**What you should do**
No pictures belong in the copy, but every line of the material below must be reproduced exactly.

[[ Material provided, beginning ]]

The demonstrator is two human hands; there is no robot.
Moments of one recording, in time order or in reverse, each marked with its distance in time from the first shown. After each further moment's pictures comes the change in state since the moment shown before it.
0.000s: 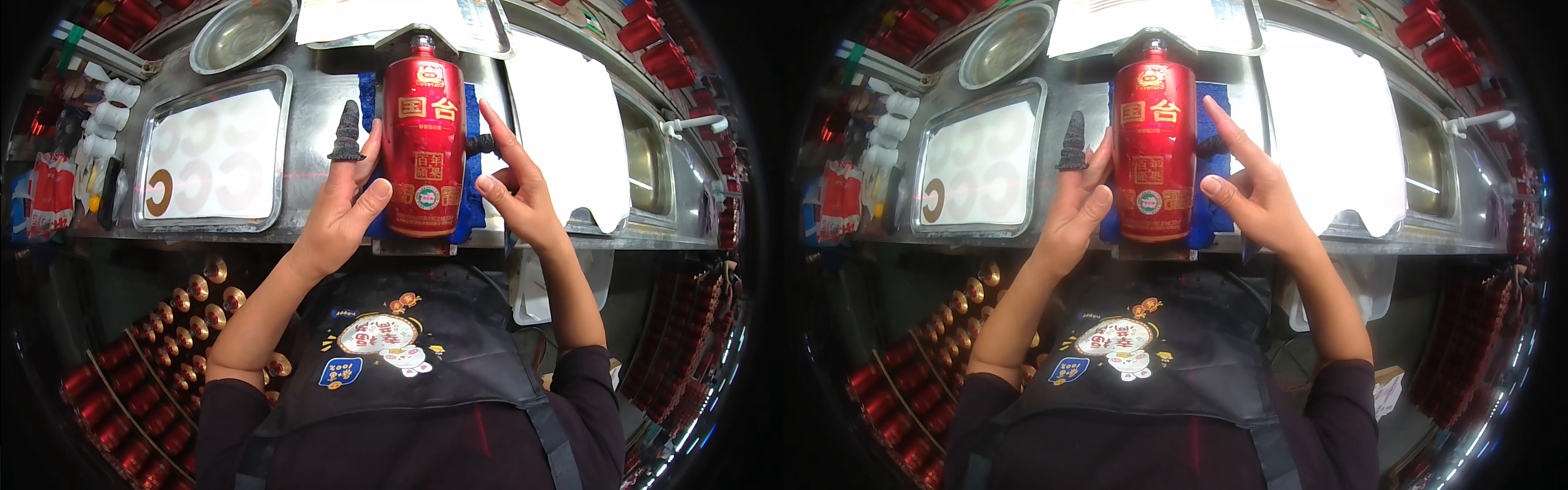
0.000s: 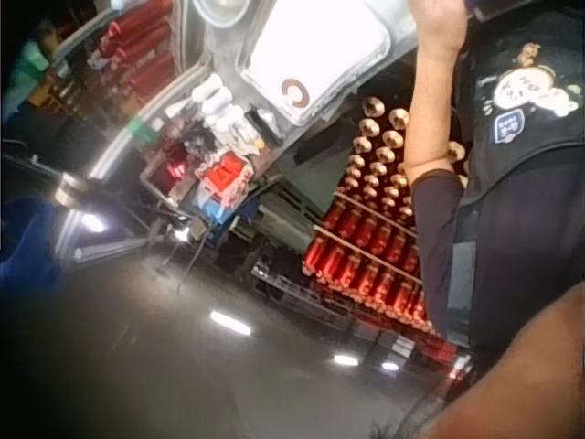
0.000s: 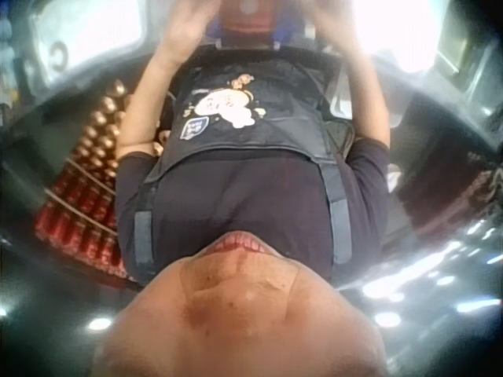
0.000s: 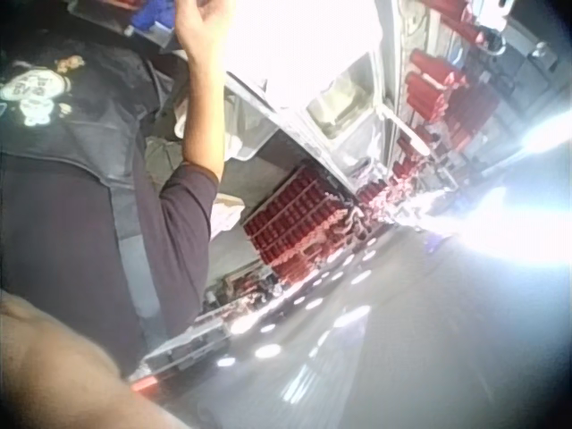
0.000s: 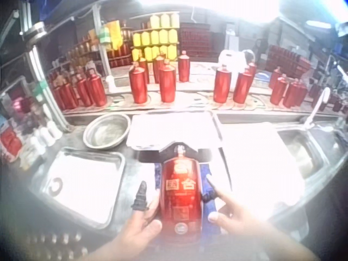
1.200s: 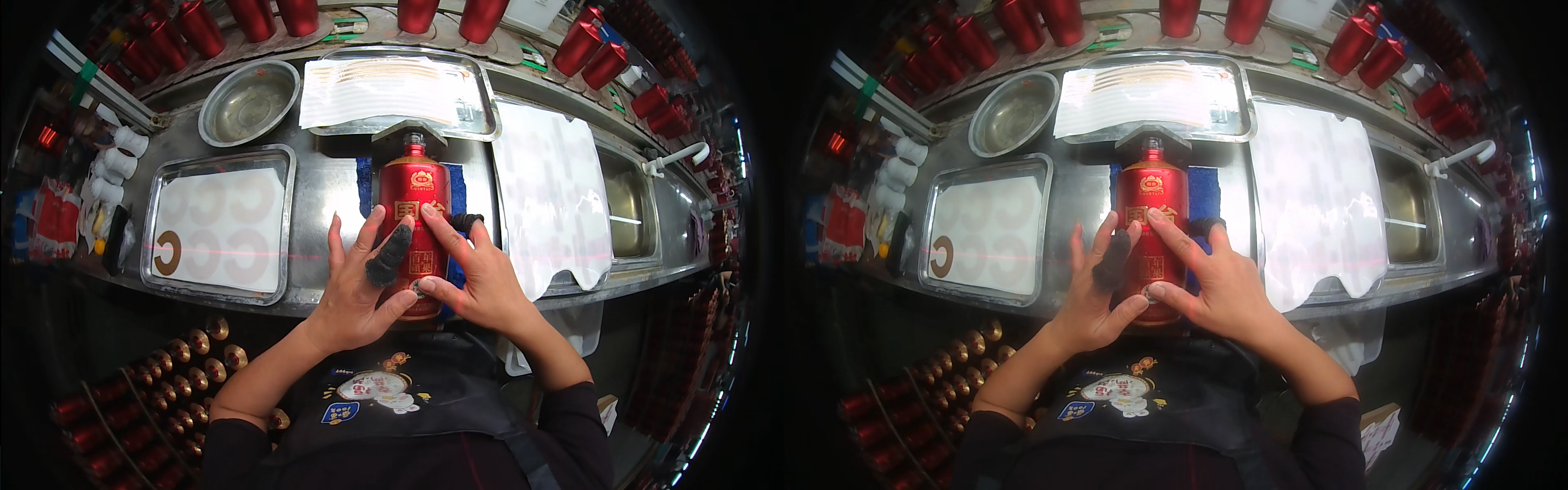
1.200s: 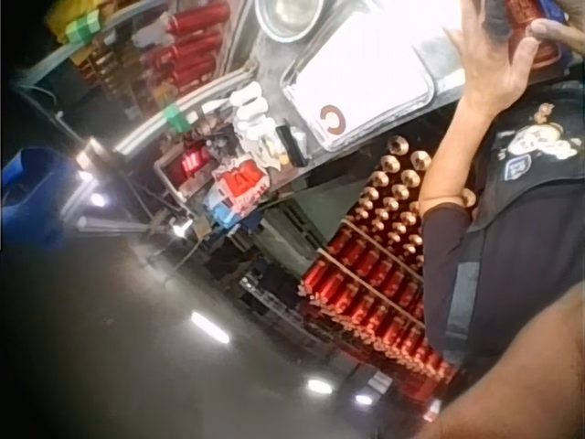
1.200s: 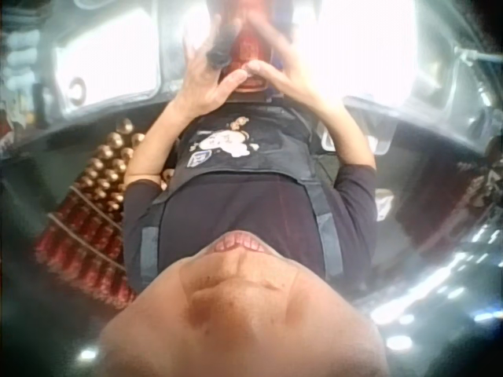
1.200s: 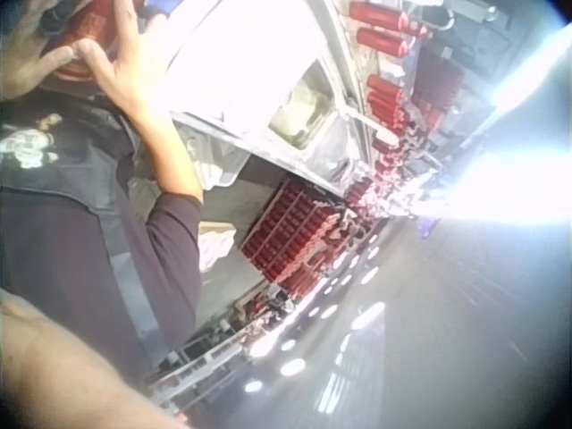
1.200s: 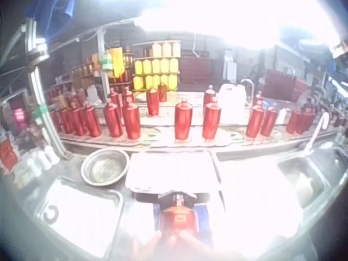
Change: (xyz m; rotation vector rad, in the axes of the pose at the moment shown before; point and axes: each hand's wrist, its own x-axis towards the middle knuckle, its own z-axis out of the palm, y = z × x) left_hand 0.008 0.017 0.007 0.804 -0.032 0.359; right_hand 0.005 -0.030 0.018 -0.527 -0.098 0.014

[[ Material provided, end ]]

**Task output**
The demonstrator is two human hands; there is no robot.
Moments of one recording, in time order or in reverse, each marked with its distance in time from the first shown. After each further moment's pictures comes the change in state since the moment shown before it.
0.000s: 
0.000s: 
0.000s: 
0.000s: 
0.000s: 
1.200s: 
1.200s: 
1.200s: 
1.200s: 
1.200s: 
Change: (xyz m; rotation vector rad, in the axes of the pose at the moment shown before; point and axes: each hand's wrist, its own x-axis towards the middle knuckle, its own z-axis out of the palm, y = z × x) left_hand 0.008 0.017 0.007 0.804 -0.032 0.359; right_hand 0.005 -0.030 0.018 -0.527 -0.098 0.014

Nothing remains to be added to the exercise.